The success rate is the most direct way for imitation learning to evaluate the effectiveness of a model. Although other continuous reward functions can also be used, the decrease in success rate will be enough to show whether the attacks have largely affect the system.

The second point for evaluating targeted attacks is interesting. Previously, we only evaluated the targeted attacks qualitatively (see the videos at the bottom of our video website). Here, we have added an experiment that measures the distance between the model's output actions after the attack and target actions. Diffusion policy outputs a sequence of actions for the robot to execute. We use DP-Attacker with different strengths to attack it with some target action sequences and measure the average L2 distance between the output action and targeted action over the length of the action. Using predicted action instead of actual agent position is justified by the fact that the low-level controller will execute these actions without any checking. We report the results in a line graph that shows the distance over the environmental steps during the whole rollout. All attacks have step number $N=50$ and $\alpha=\frac{2\delta}{N}$.

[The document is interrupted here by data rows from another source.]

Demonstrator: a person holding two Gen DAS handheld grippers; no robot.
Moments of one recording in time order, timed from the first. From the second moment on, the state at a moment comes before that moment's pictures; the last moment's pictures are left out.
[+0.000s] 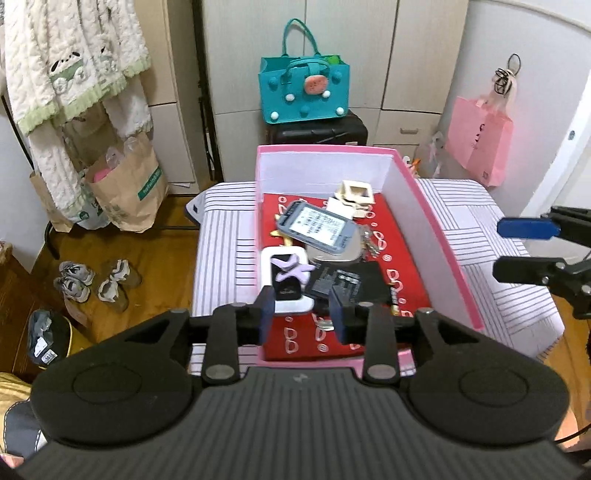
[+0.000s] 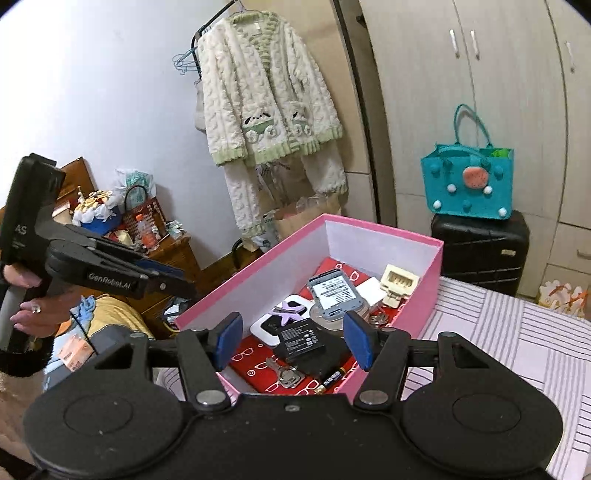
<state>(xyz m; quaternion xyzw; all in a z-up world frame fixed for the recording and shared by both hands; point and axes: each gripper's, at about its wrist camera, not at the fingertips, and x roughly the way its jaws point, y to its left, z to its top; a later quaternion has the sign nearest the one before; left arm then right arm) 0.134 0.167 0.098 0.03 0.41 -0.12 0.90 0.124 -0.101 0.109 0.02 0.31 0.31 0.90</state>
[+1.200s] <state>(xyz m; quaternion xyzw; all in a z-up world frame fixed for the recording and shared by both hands) 0.032 0.078 0.080 0.00 0.36 -0.09 0.93 0.018 -0.159 0.113 0.06 0.31 0.10 0.95</state>
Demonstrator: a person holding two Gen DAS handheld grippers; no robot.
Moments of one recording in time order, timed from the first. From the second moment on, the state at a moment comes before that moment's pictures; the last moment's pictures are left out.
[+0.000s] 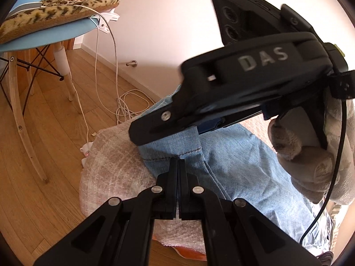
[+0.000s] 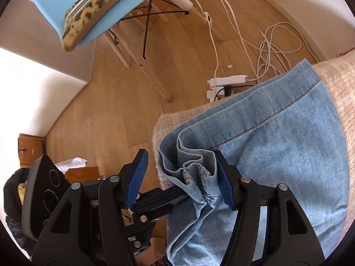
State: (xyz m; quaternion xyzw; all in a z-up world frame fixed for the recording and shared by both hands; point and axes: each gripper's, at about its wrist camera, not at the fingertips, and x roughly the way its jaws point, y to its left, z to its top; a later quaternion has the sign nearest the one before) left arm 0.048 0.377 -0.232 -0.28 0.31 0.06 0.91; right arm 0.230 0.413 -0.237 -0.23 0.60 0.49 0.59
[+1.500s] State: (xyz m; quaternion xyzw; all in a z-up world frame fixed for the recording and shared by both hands) left arm 0.135 0.130 -0.157 -0.06 0.46 -0.25 0.85; right arm 0.198 -0.084 -0.171 0.13 0.52 0.27 0.80
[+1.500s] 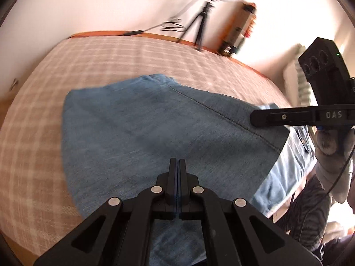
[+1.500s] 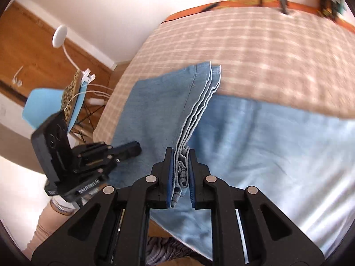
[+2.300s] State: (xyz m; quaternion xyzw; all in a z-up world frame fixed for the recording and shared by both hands) left arm 0.116 -0.075 -0.181 0.05 0.54 -0.36 0.76; right arm 0.162 -0.246 -0.251 0.23 0.52 0.29 0.77
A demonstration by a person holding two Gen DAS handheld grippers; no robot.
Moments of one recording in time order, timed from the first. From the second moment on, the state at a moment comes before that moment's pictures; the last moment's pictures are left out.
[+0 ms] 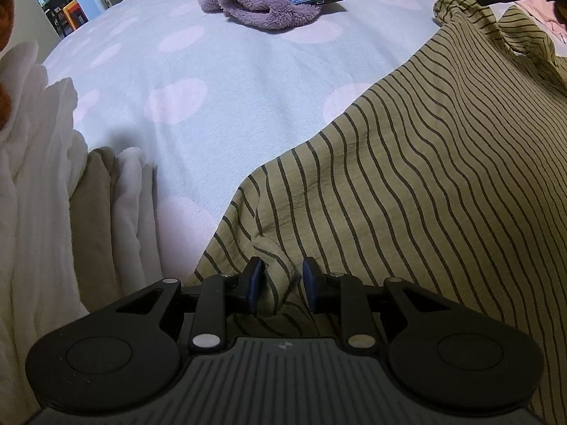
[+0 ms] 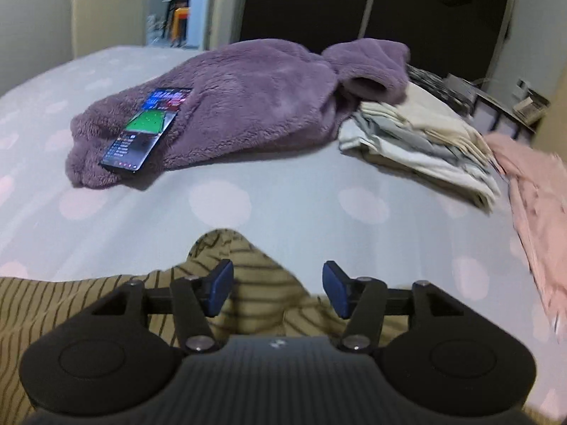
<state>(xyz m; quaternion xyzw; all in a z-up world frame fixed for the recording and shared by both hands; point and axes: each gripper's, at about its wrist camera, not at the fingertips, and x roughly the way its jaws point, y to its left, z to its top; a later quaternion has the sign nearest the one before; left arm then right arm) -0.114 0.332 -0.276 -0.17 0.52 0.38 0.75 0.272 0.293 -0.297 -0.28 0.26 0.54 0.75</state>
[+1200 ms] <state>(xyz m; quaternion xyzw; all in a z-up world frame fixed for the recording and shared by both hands) -0.113 0.330 -0.277 -0.17 0.52 0.38 0.75 0.317 0.246 -0.328 -0.17 0.43 0.50 0.74</state>
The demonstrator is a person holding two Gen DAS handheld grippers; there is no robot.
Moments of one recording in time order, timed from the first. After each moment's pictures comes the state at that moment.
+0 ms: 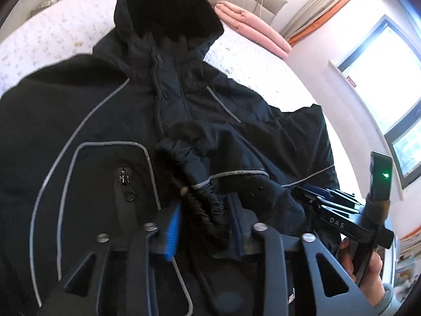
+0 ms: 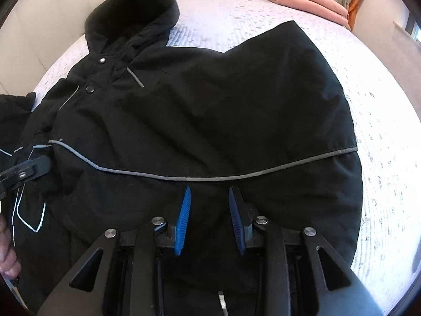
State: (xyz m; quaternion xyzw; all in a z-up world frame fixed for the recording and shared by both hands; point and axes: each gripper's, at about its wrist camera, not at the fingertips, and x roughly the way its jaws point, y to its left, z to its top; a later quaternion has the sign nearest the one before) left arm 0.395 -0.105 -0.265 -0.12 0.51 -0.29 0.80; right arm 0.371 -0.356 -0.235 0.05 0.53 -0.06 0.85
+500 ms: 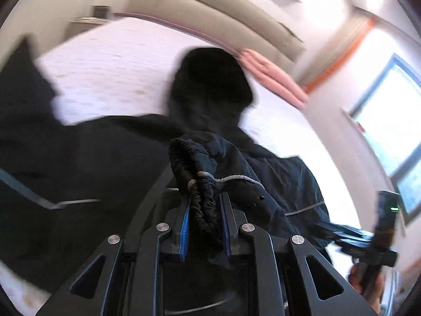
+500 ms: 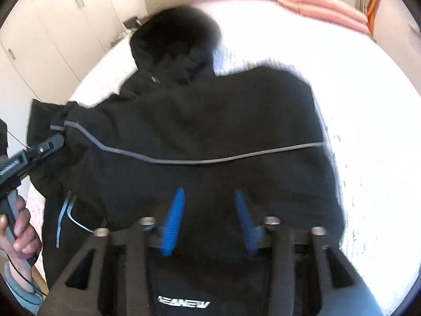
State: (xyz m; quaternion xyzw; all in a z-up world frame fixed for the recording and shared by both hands) left arm 0.374 0.010 -0.197 -0.17 0.43 -0.20 0.87; right arm 0.347 -0.312 -0.165 0.09 0.49 0.02 0.87
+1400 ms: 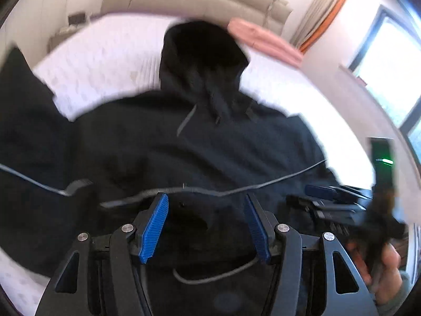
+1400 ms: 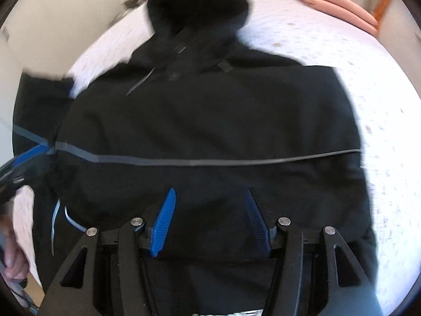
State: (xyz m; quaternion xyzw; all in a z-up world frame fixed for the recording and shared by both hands) left arm 0.350 -0.006 -0.219 -0.06 0.48 -0.23 0.84; right arm 0.371 -0.221 -0.213 0.04 0.54 0.01 0.84
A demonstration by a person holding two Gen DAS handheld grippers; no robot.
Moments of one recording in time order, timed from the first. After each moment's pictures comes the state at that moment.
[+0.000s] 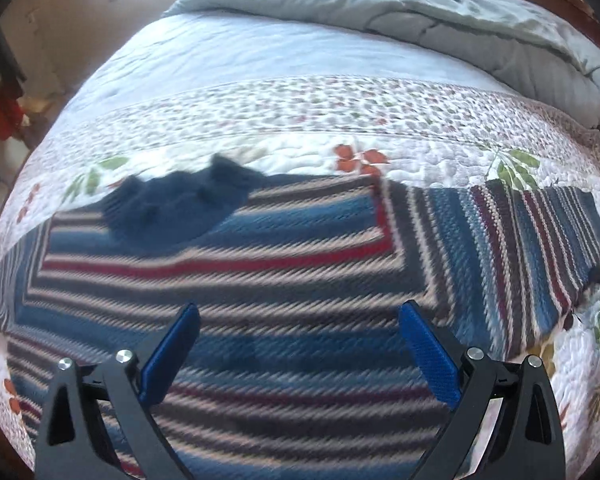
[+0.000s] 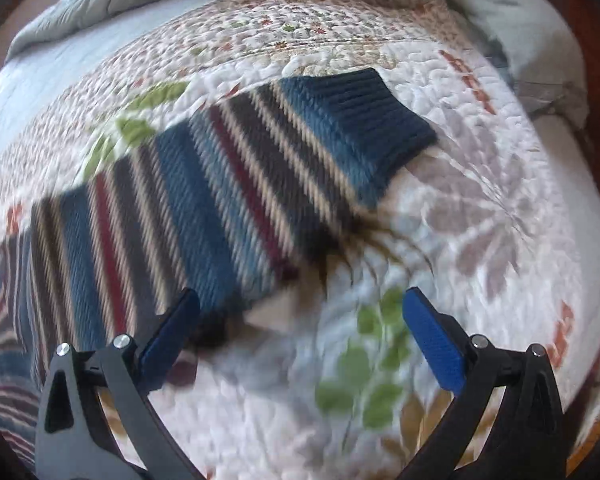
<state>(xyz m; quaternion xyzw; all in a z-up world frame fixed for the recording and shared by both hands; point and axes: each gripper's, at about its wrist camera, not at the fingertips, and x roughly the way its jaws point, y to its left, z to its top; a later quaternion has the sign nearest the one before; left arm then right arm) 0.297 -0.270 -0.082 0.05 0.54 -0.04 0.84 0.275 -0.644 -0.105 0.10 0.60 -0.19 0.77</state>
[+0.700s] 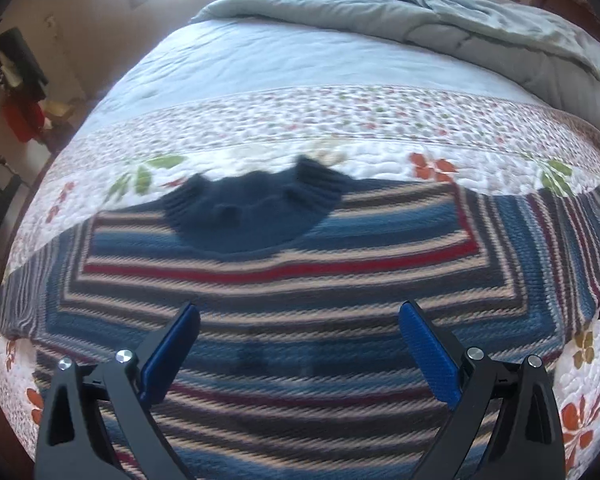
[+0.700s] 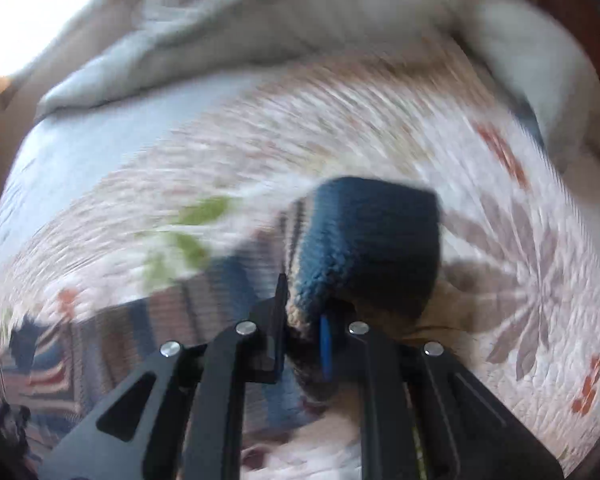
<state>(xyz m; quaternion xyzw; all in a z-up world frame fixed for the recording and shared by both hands) 0.291 -0.187 -0.076 0.06 0.52 0.00 0.85 0.309 -0.628 -0.045 0.13 0.49 -0.14 0.85</state>
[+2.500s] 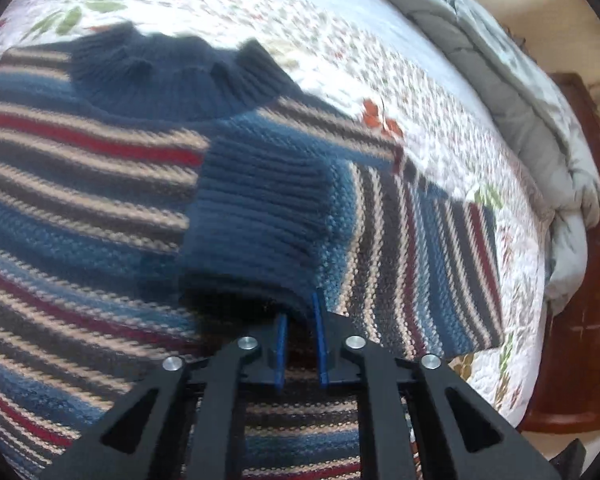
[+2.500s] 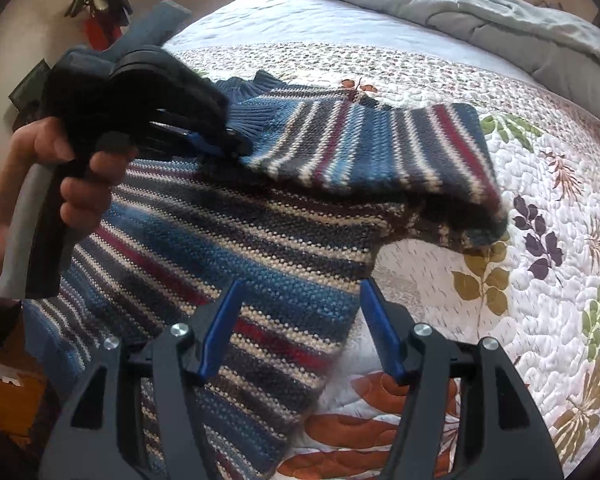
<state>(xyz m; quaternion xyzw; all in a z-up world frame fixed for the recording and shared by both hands) 0.296 -0.176 -0.120 -0.20 0.62 -0.10 0.75 0.152 -0.397 -0.077 -0.02 0.51 0.18 0.84</state>
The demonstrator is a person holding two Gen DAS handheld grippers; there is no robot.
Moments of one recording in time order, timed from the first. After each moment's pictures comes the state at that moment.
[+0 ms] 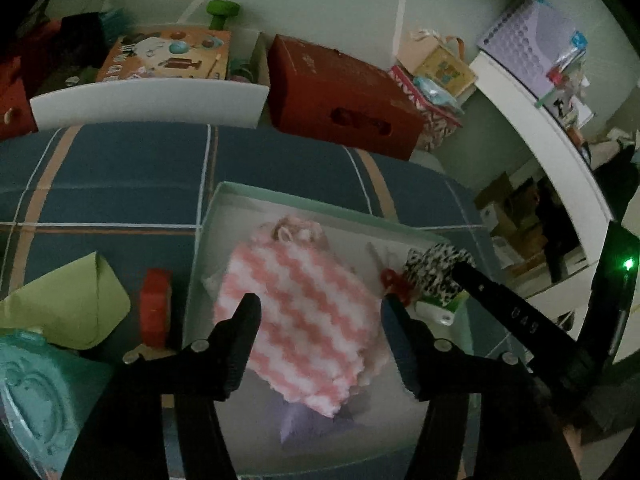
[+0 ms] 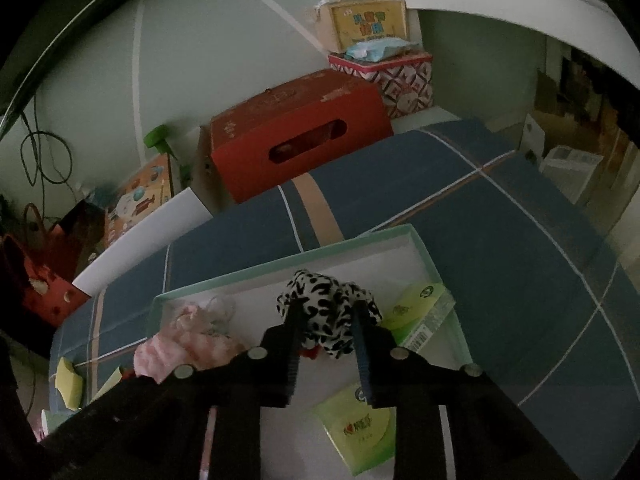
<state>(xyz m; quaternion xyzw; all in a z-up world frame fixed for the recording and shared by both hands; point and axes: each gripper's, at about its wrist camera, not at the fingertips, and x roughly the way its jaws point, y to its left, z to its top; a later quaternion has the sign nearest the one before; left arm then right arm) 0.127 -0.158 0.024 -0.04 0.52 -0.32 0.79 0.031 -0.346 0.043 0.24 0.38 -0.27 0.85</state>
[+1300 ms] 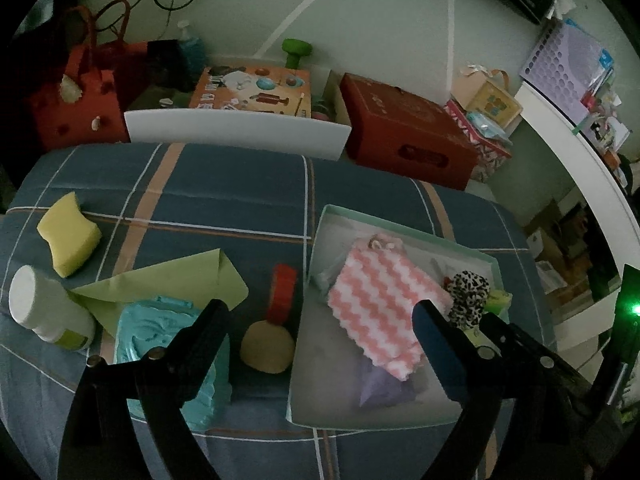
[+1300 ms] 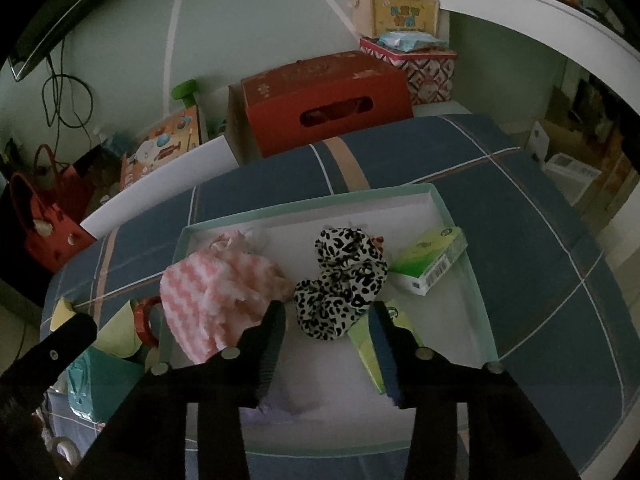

Please see the newly added PDF Figure 1. for the results.

In the first scenario, we used DP-Attacker on the PushT (CNN) task to run global online attacks. The target is set to a 2D coordinate around (323.875, 328.75). Note the side length of the PushT task action space is 1024. See the figure in the added pdf. We were able to manipulate the generated action to be within 20 units of the target coordinate with attack strength $\delta=0.06$.

In the second scenario, we used DP-Attacker on the CAN (PH CNN) task to run global online attacks. The end-effector (EE) target is set to a 3D coordinate around (0.1686, 0.1049, 1.0848). The unit is meters. To simplify the metric, we did not set a target for the EE pose or the gripper opening or closing (or else we would need some distance calculating scheme for the 7D output). With attack strength $\delta=0.06$, we could manipulate the generated action within 5 centimeters close to the target position. Both experiments show the effectiveness of our method.

Example attacked frames of different strengths have been added to the pdf as well (please open it with Adobe Acrobat Reader to view the animated frames). Please see Figure 2~7.